A portrait collection, which mainly contains works of painting ( paintings ), is called a friendship gallery. Usually it is a private collection for representation purposes.

historical development

The first large private portrait collections arose in the early modern period at royal courts and sometimes also in the vicinity of wealthy representatives of humanism . However, they owed their creation primarily to political, historical or professional motives. Outstanding examples are the portrait gallery of Paolo Giovio in Como , which also contained portraits of friends and contemporaries, or the portrait collection created by Andrea del Castagno in the Villa Pandolfini in Florence around 1450 . In the 1730s, the first portrait and friendship galleries were laid out in England, for example in the English Garden at Stowe .

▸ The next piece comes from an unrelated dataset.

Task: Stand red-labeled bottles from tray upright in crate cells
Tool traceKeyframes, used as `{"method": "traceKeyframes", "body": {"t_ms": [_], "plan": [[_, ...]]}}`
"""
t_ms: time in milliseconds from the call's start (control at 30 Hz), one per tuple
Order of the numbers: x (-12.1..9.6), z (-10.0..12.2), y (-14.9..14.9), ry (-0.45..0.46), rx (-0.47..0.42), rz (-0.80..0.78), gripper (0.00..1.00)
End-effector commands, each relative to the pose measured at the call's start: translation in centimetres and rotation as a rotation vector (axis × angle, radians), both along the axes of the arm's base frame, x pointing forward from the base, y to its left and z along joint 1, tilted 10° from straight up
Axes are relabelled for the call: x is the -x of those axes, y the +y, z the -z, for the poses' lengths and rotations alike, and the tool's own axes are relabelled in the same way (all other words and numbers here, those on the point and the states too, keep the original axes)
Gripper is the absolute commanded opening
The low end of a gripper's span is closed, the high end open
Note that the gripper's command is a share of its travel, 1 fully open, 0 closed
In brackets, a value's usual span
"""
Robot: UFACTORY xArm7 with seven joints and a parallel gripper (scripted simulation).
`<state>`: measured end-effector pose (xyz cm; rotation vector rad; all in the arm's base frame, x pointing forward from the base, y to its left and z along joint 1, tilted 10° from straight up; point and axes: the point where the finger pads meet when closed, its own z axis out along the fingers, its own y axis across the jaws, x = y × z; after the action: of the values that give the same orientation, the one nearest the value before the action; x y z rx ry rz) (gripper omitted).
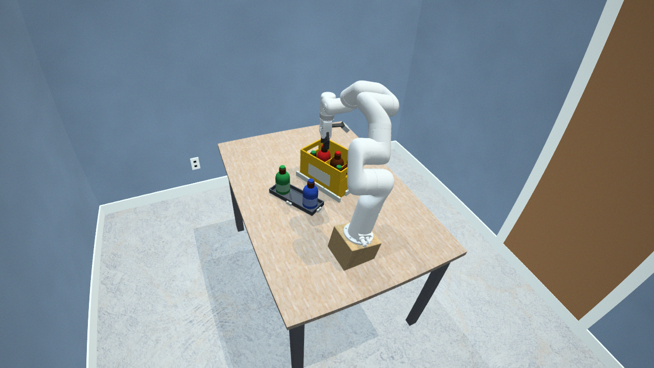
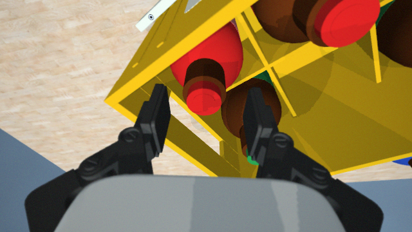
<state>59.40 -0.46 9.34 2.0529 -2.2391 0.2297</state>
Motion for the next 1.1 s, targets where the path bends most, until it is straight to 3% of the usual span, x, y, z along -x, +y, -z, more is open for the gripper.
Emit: {"method": "traceKeyframes", "body": {"t_ms": [0,467,1067], "plan": [[-0.1,-0.7,0.1,-0.004,0.0,-0.001,0.65],[0.0,-4.1,0.7,-0.004,0.0,-0.001,0.65],[0.1,-6.3,1.1,-0.004,0.0,-0.001,0.65]]}}
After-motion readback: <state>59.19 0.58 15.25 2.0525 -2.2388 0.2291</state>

In Germany, sophisticated private friendship galleries, comprising dozens of portraits, did not emerge until the second half of the 18th century. Largely preserved, important friendship galleries in German-speaking countries were laid out in the last third of the 18th century by the Leipzig publisher Johann Wilhelm Ludwig Gleim , Philipp Erasmus Reich and Angelika Kaufmann .

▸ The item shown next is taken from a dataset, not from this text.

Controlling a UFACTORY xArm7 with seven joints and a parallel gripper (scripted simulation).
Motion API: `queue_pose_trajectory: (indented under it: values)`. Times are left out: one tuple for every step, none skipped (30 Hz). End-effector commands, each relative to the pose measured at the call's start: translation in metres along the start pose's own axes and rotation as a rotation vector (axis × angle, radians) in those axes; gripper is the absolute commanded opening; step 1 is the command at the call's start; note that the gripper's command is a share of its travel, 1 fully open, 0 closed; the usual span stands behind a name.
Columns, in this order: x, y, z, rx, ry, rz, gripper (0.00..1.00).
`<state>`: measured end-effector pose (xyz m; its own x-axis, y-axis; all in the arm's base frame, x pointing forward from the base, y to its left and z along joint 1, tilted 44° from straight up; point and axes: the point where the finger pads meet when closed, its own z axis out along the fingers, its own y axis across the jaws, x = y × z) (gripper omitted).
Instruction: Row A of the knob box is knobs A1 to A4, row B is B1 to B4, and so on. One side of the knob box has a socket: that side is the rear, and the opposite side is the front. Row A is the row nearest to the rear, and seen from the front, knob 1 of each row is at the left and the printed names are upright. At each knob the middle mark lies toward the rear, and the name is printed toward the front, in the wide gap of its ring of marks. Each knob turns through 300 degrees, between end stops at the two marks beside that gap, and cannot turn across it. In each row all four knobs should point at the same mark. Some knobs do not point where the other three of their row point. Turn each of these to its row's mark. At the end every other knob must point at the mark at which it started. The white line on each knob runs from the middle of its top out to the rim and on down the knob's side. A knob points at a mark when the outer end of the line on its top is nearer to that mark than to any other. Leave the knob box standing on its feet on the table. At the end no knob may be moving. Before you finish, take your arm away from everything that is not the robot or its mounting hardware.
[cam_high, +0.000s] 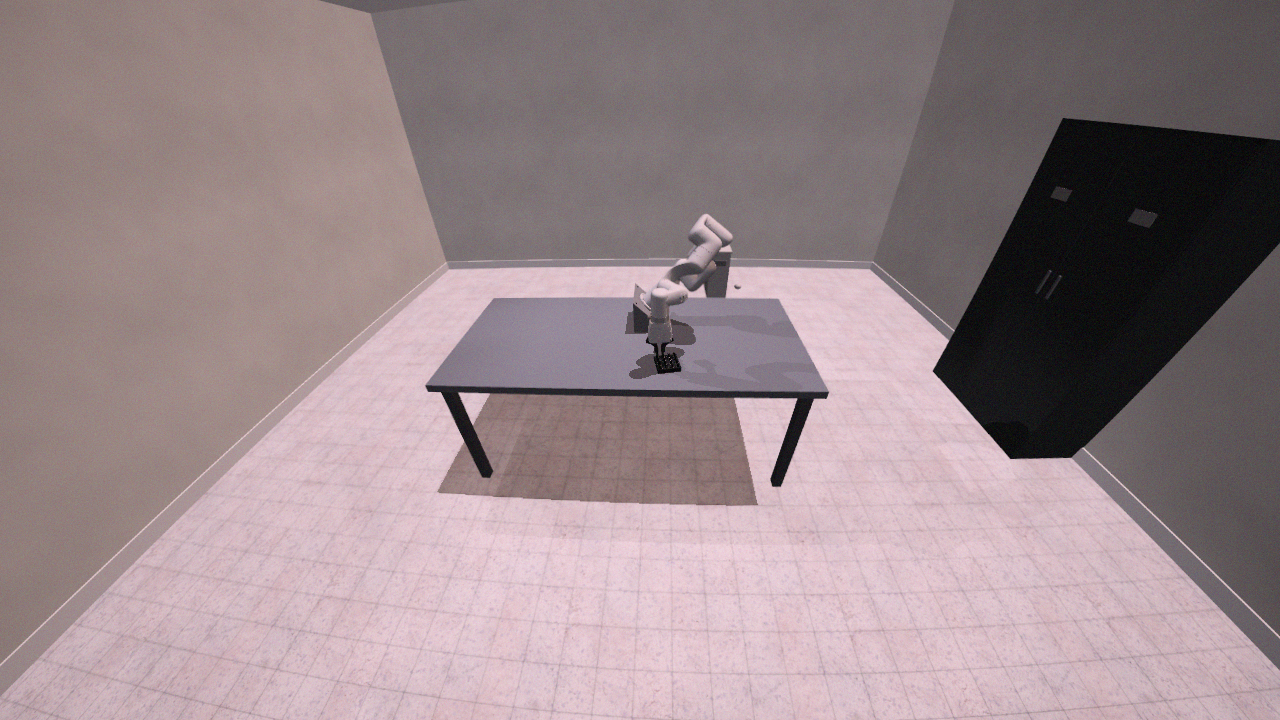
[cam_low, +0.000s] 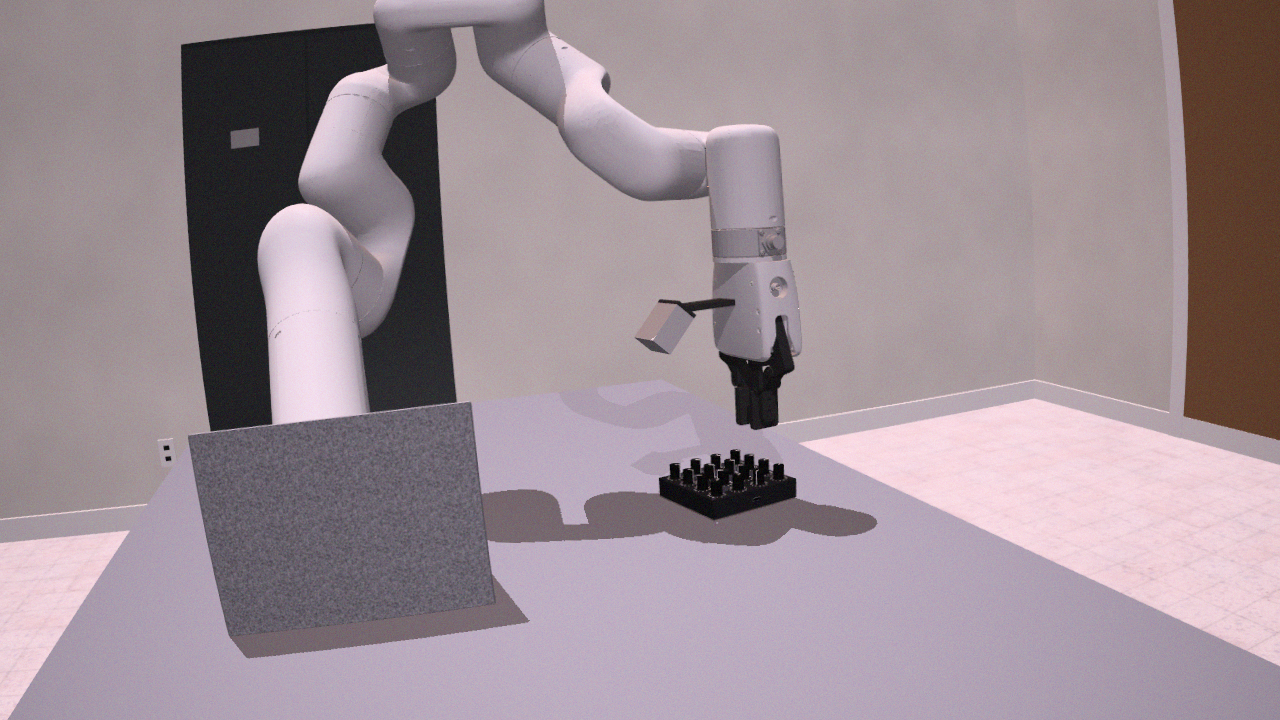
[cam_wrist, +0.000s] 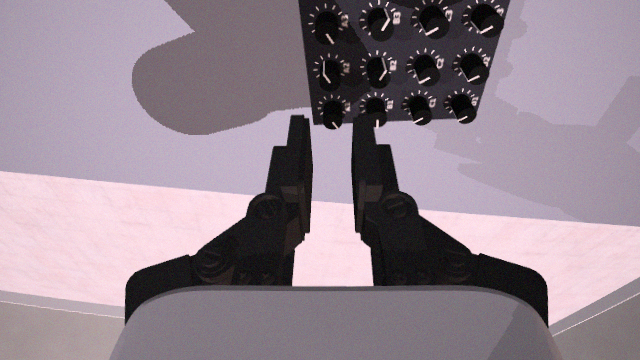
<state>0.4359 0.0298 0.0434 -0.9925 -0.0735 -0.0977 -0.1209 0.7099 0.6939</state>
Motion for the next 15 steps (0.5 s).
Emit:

Johann Wilhelm Ludwig Gleim's friendship gallery, built up from 1750, comprised 110 individual portraits towards the end of the century. At the end of the 1760s, in addition to friends and relatives, venerable contemporaries who were not personally known were also accepted. In his will, Gleim determined the preservation of the collection, which was to be expanded annually to include the portrait of a deserving German man. Philipp Erasmus Reich's friendship gallery is said to have included 42 individual portraits at its peak. Before the widow's departure in 1802, the collection was transferred to the University of Leipzig .

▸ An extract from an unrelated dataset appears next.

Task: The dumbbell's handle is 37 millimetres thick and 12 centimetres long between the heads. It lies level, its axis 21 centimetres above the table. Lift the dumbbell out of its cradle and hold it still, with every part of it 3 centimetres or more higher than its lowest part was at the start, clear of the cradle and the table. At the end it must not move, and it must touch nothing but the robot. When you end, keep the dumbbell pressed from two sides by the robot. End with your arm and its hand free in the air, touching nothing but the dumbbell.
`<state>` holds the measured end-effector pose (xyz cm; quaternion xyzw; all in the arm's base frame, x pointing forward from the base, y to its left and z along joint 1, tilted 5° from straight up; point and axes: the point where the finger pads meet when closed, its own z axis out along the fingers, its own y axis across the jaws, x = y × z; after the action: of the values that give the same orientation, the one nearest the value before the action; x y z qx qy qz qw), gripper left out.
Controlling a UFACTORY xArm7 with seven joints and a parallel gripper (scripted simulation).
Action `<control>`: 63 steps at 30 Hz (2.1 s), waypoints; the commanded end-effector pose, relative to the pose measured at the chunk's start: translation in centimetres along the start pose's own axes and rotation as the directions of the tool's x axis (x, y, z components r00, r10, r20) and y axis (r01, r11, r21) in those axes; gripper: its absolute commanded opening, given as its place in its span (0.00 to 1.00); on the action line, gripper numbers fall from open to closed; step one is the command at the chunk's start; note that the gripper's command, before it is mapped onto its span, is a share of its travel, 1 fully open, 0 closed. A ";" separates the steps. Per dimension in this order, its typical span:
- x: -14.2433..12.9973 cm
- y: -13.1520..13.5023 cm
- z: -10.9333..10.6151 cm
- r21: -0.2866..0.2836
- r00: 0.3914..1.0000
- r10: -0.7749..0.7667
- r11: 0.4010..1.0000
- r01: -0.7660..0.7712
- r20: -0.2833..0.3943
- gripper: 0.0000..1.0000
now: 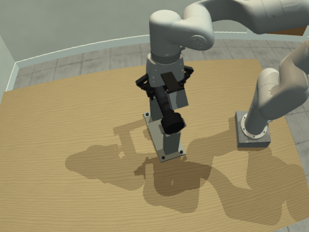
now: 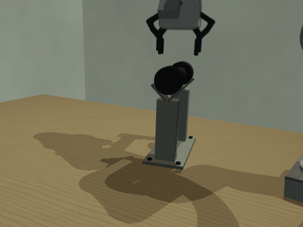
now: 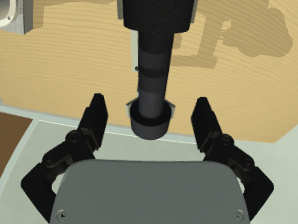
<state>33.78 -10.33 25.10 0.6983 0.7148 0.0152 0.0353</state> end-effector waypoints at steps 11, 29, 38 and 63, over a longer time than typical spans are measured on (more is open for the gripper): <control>0.0 0.2 6.3 -0.005 1.000 -0.001 1.000 0.001 0.001 1.00; 0.0 0.2 6.3 -0.005 1.000 -0.001 1.000 0.001 0.001 0.00; 0.0 0.2 6.3 -0.005 1.000 -0.001 1.000 0.001 0.001 0.00; 0.0 0.2 6.2 -0.005 1.000 -0.001 1.000 0.001 0.001 0.00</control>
<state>34.47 -10.49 18.89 0.6975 0.7153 0.0170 0.0383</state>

A quantitative and qualitative special form is the friendship gallery of the Munich publicist and publisher Johann Baptist Strobl , created from the 1780s onwards . It comprises 200 portraits of venerable Bavarian personalities made by a single artist, Joseph Georg Edlinger . Due to the large size and the ideological assignment of Strobl and the sitters, this friendship gallery is viewed by some art historians as the portrait gallery of the Bavarian Order of Illuminati .

Johann Caspar Lavater's theory of physiognomic ideas influenced the presentation from the 1770s. Outstanding committed artists in German-speaking countries were, in addition to Angelika Kaufmann, Heinrich Pfenninger and, in particular, Anton Graff .

The emergence of photography brought about the end of the lavish and costly friendship galleries.

Significant preserved friendship galleries

  • Gleim's friendship stamp in the Gleimhaus in Halberstadt .
  • The friendship gallery of the Leipzig publisher Philipp Erasmus Reich, which has been kept in the custody of the University of Leipzig since 1802 with 31 of probably 42 individual portraits .
  • Strobel's Iluminatengalerie is archived in various Bavarian museums.
  • The friendship gallery of the painter Friedrich Boser in Düsseldorf with 57 individual portraits from the years 1835–1845.

Web links

Individual evidence

  1. Gisold Lammed: daydreams, images in the light of the Enlightenment, Verlag der Kunst, Amsterdam, 1993, p 47th
  2. Gisold Lammed: Daydreams, Pictures in the Light of Enlightenment. Verlag der Kunst, Amsterdam 1993, p. 46 f.